Chairman of the Lumbee Tribe of North Carolina
- In office 2004–2010
- Succeeded by: Paul Brooks

Personal details
- Born: August 31, 1948
- Died: June 7, 2015 (aged 66) Maxton, North Carolina, US
- Spouse: Diane Goins
- Children: 3 daughters

= Jimmy Goins =

American politician (1948–2015)

James Ernest Goins (August 31, 1948 – June 7, 2015) was a Lumbee politician who served as the chairman of the Lumbee Tribe of North Carolina from 2004 to 2010. As Tribal Chairman, Goins led efforts to gain federal recognition for the Lumbee Tribe during the 2000s. During Goins' tenure, the tribe held state recognition in North Carolina, but had not yet received federal recognition. On December 18, 2025, a decade after Goins death, the Lumbee Tribe obtained federal recognition with the passing of the Lumbee Fairness Act within the 2026 National Defense Authorization Act.

==Early life==
Goins was born on August 31, 1948, to Ernest and Ola Lee Goins. He was raised in Prospect, North Carolina. In 1965, Goins was a member of the Prospect High School basketball team which won the Indian Basketball Championship. Goins later served as an infantry squad leader with the 504th Infantry Regiment of the 82nd Airborne Division during the Vietnam War.

==Political career==
Jimmy Goins served as the Chairman of the Lumbee Tribe for six years from 2004 until 2010. As Chairman, Goins led efforts to achieve federal recognition for the Lumbee during the 2000s. He testified before the United States Senate Committee on Indian Affairs in September 2007 in an effort to gain recognition. In 2010, Goins signed a controversial lobbying contract with a Nevada-based gaming consultant.

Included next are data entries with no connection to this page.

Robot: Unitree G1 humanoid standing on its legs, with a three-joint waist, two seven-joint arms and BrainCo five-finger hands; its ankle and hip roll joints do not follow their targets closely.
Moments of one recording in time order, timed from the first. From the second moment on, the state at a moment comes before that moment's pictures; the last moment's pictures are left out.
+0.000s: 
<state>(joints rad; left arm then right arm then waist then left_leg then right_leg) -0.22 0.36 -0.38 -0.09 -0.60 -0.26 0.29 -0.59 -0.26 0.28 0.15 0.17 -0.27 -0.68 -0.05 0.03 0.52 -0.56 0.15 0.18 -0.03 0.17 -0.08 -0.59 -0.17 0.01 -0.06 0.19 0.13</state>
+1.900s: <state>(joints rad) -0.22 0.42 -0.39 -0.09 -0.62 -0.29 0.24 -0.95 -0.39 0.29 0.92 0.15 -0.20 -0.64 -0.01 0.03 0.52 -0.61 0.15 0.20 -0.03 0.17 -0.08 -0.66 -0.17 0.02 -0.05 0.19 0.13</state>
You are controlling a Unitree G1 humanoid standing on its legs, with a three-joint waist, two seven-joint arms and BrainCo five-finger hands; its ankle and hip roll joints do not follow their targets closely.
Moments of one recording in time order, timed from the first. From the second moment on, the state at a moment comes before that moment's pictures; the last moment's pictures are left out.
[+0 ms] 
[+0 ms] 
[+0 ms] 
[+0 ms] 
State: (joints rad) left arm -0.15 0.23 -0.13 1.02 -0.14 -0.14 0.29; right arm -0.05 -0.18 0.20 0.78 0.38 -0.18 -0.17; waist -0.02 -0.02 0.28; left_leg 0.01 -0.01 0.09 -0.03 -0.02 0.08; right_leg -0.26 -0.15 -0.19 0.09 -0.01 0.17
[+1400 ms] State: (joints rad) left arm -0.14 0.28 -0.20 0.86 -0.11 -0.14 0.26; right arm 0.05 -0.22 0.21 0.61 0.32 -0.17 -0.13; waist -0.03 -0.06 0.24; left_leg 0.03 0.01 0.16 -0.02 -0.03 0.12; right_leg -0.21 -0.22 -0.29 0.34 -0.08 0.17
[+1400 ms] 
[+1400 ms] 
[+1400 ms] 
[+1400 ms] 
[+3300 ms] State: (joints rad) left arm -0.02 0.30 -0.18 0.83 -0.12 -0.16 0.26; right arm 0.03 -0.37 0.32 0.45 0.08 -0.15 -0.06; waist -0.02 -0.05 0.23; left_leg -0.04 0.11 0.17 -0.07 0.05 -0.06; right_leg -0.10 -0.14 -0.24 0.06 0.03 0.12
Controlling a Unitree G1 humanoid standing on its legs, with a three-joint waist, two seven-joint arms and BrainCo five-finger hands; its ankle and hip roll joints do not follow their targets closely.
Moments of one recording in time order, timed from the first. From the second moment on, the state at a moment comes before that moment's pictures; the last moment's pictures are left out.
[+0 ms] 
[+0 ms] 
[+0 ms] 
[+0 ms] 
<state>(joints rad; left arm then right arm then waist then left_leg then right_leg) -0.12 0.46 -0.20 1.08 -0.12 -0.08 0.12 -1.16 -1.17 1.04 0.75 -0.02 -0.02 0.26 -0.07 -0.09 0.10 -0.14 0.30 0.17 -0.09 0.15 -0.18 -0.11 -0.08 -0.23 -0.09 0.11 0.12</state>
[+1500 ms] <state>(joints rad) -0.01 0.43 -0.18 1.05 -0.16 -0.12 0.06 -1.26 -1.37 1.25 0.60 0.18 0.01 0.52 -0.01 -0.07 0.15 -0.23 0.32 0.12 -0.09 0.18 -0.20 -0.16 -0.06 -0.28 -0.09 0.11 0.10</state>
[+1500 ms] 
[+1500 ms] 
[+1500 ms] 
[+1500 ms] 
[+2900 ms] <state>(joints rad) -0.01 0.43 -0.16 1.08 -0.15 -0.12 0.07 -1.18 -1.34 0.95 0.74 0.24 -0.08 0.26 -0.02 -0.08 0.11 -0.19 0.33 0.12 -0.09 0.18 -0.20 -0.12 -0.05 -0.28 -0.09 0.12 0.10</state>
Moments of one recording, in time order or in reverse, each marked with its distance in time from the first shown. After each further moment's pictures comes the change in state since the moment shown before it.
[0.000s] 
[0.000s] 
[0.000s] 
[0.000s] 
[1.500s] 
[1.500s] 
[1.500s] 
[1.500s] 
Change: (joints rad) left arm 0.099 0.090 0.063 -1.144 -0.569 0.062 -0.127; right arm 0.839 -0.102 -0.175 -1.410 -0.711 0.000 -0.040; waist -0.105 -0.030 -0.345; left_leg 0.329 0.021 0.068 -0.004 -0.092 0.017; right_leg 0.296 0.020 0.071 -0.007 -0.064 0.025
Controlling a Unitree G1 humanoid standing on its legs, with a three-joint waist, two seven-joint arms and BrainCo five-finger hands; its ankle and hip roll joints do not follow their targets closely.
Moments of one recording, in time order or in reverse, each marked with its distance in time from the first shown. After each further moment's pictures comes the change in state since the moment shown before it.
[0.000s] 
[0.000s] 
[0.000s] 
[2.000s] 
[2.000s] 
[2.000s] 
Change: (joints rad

Goins ran for Chairman again in 2012, but lost the election his successor, incumbent Lumbee Chairman Paul Brooks, on November 12, 2012. Brooks received 2,559 votes, or 52% of the vote, while Goins placed second with 2,042 votes (42%). A third candidate, Lynn Bruce Jacobs, received 298 votes (6%).

==Personal life==
Goins was a resident of Philadelphus, North Carolina. He and his wife, Diane Goins, had three daughters, Rhonda, Jackie and Jamie.

==Death==
Jimmy Goins was killed in a car accident at 1:30 p.m. on June 7, 2015, at the age of 66. Goins was driving on North Carolina Highway 71, approximately 4.4 miles from the town of Maxton, North Carolina, when the accident occurred. North Carolina Governor Pat McCrory and North Carolina First Lady Ann McCrory released a joint statement of condolence following Goins' death. McCrory ordered that all state flags be lowered to half staff in Goins' memory on June 11, 2015.

==Legacy==
In 2017, the North Carolina Department of Transportation honored Goins with a highway marker between Maxton and Red Springs. Goins was recognized for his public service and legacy. The resolution was presented on June 28, 2017, at the department’s board room, where his wife, family members, friends, and tribal leaders were in attendance. The effort was led by Spencer and Marshirl Locklear and state Senator Danny Britt. Grady Hunt, the first Lumbee member of the North Carolina Board of Transportation, also attended the ceremony.